Another issue with Part D is that some oncology drugs are considered specialty drugs, which generally means they cost more than $600 per month with reductions. “Under Medicare Part D, the co-pay is typically 25 percent,” Credeur explains. “With private insurance, it’s going to vary widely, but generally you can expect your co-pay on those drugs to be higher than they are for things such as antibiotics or pain relievers. And 25 percent of $2,000 to $5,000 a month is still a significant amount for most people.” However, she adds, there are co-pay foundations that assist with payments.

Regardless of whether you have private insurance, Medicare or Medicaid, Garrett recommends asking your insurance provider for a case manager at the beginning of treatment. This individual will be your liaison, assisting with any problems that might arise. Best of all, you won’t have to review your situation with a new person every time you call your insurance company.
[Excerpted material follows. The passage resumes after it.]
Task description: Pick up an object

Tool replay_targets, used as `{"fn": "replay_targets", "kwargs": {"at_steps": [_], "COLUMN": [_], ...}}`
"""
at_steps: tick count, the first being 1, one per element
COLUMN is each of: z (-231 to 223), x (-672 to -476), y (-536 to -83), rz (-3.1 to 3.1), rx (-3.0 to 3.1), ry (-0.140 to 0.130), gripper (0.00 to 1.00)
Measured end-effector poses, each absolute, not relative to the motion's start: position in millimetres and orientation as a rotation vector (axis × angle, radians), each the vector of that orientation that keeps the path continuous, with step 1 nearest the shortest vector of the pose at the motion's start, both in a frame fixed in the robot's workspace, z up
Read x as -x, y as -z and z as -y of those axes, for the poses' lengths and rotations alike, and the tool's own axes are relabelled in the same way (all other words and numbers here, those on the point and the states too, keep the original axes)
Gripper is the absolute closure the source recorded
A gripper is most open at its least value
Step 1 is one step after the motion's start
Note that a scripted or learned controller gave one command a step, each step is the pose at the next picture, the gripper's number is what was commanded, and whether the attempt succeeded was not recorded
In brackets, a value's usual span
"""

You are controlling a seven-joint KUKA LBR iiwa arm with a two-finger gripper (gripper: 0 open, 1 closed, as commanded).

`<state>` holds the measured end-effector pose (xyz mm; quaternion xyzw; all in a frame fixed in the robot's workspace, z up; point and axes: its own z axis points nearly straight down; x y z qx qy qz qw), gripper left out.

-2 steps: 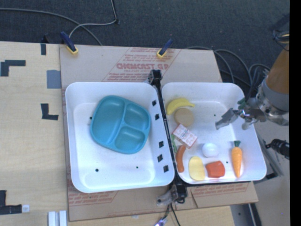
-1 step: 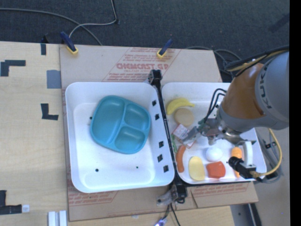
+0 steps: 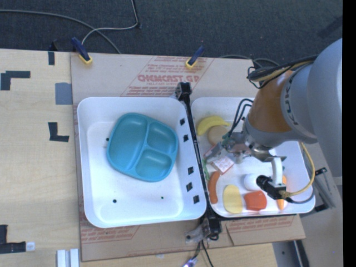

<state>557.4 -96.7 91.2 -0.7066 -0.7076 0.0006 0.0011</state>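
Note:
The right bin [image 3: 253,211] holds several small food toys: a yellow banana [image 3: 209,124], an orange carrot-like stick [image 3: 213,186], a pale yellow piece [image 3: 233,198], an orange-red block [image 3: 256,200] and a white piece with red print [image 3: 223,163]. My gripper [image 3: 232,147] is down in this bin, just right of the banana and above the white printed piece. The arm's grey and orange wrist covers most of it.
The left bin [image 3: 92,204] contains a blue divided plate [image 3: 142,146]. A black divider [image 3: 192,149] with clips runs between the bins. Black cabling and a black fitting [image 3: 271,187] hang by the arm over the right bin. Yellow-blue clamps [image 3: 82,50] hold the cardboard base.

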Motion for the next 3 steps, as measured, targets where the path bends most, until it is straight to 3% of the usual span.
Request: {"fn": "replay_targets", "kwargs": {"at_steps": [2, 3], "z": [96, 96], "x": [-636.9, -636.8], "y": [-86, -96], "rz": [2.226, 2.227], "rx": [2.222, 2.221], "ry": [0.003, 0.001], "gripper": [0.0, 1.0]}}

It’s also a good idea to build a caregiving team to assist you during the treatment period. Your doctor, oncology social worker and insurance case manager can help you navigate the insurance maze, Credeur says, because they understand the questions insurance companies ask and, more importantly, how to respond to ensure payment.

In addition, both the patient and the caregiver should strive to maintain good records. If you’re overwhelmed, don’t hesitate to delegate this task to a friend or family member. Credeur recommends using a binder or folder with multiple pockets, so you can keep everything in one place. Important records of note include your insurance policy, proof of current income, outstanding medical bills and bills that have already been paid. In some cases, when insurance denies payment and you are left with the balance, it may be correctable if the proper diagnosis and billing code is used, so further investigation may be needed when you receive such notices.

One of the most common mistakes patients and caregivers make is trying to go it alone. Friends and family can be invaluable during the treatment process, but you have to ask. “It can be hard, especially if you’re self-sufficient,” notes Garrett. “But people want to be asked because it’s a position of honor.”

Garrett suggests asking a friend or family member to be the point person responsible for delegating chores or activities so that the caregiver can focus on financial and insurance issues. Another option, recommended by Credeur, is MyLifeline.org, which offers free personal websites to cancer patients, survivors and caregivers. The websites feature a “helping calendar” that lets visitors know exactly how and when they can help, whether it’s providing a meal on a particular day, running errands or picking up the kids.

Cancer treatment can be a difficult experience for both the patient and the caregiver. Financial and insurance issues only add to the stress, but it’s important to realize that you don’t have to go through it alone. Assistance and resources are available—all you have to do is reach out.